Y Dios creó Andalucía




Hoy es un día importante para todos los andaluces. Es la fiesta de nuestra comunidad autónoma. Una comunidad que ha sabido ser tierra abierta para los que se han acercado a ella.

Siempre llena de luz, ha iluminado a los sitios más dispares del mundo. Su alegría, que parece venir en el paquete de regalos que supone nacer en cualquiera de sus ocho provincias, es sinónimo de “Vamos p´alante”.

Nacer andaluz, implica que en tu currículum cuente el optimismo como dato prioritario.

Nuestro clima, generalmente templado, brinda calorcito del bueno a los que nos visitan: Calor hospitalario, calor de acogida, calor del abrazo tranquilizador.

No hace falta citar su amplia cultura, que se extendió a los libros de textos. ¿Quién no ha memorizado versos de García Lorca, Juan Ramón Jiménez o José María Pemán? ¿Y qué me decís de la música de Manuel de Falla? ¿No os habéis quedado mudos ante sus riquezas monumentales?

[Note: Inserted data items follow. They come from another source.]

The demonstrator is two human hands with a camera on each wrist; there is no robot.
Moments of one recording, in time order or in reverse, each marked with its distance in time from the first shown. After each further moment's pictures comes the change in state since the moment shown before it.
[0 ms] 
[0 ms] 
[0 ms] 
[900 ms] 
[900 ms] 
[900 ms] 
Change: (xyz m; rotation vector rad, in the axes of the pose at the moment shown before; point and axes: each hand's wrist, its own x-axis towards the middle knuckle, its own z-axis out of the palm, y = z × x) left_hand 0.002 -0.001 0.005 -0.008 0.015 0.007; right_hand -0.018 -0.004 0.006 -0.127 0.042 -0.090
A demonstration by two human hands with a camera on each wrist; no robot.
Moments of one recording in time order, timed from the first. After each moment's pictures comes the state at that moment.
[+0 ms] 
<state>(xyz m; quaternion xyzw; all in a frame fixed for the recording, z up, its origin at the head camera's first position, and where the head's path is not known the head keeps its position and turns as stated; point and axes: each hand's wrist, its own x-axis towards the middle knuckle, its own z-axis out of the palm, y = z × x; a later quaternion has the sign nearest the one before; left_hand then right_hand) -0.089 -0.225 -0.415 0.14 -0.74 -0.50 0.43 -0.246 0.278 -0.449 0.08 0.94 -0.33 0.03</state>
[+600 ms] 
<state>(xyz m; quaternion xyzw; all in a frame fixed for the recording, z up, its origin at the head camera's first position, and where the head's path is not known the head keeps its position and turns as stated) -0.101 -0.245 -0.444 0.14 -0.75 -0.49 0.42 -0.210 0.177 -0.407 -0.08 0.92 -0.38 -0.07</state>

Yo, la primera vez que vi la Alhambra de Granada, comprendí por qué un Rey lloró cuando la perdía.
El día que visité la Mezquita de Córdoba, acabé con dolor cervical porque mi vista no quería perderse un detalle de los arcos que unían tan majestuosas columnas y, si hubiera podido, no me importaría haber contado, uno a uno, los labrados en piedra de sus bóvedas.
Cuando contemplé en Jaén los inmensos campos de olivos, supe que Dios no se había equivocado realizando su obra.
Subí a la Giralda, y me di cuenta de por qué el Giraldillo decidió permanecer en su cumbre para siempre, porque no sabía con qué rincón de Sevilla deseaba quedarse y, desde allí, la tiene entera a sus pies.
El aire puro de la parte Oriental de Andalucía lo respiré en Almería cuando me adentré en sus paisajes tropicales.
El Mediterráneo me pareció más Mediterráneo que nunca en las playas de aguas azules de esa Málaga sin fronteras.
Me enamoré de Cádiz, la ciudad que más sonríe y más hace sonreír al mundo entero y envuelve en un halo de misterio a los que se atreven a pasear por su mágica caleta.
Por si fuera poco, fue Huelva la tierra desde la que Colón partió para que supiéramos de la existencia de América, tal vez, porque su proximidad a las marismas, le aseguraban la protección de una bendita imagen de María Santísima, llamada del Rocío, que volvería medio majareta por su belleza, a generaciones de siglos pasados y del siglo presente.

Es Andalucía el mejor joyero que tiene España y hoy he querido que el editorial tuviera tintes blancos y verdes.

Dios acertó en muchas cosas conmigo, pero cuánto le agradezco que me concediera la gracia de haber nacido de padres andaluces y de haber nacido andaluza.

En los días que Dios dedicó a la creación, a mí me da por pensar, que hasta que no creó Andalucía no descansó tranquilo. Por eso eligió para la Virgen del Rocío el trocito de cielo terrenal de su obra más maestra.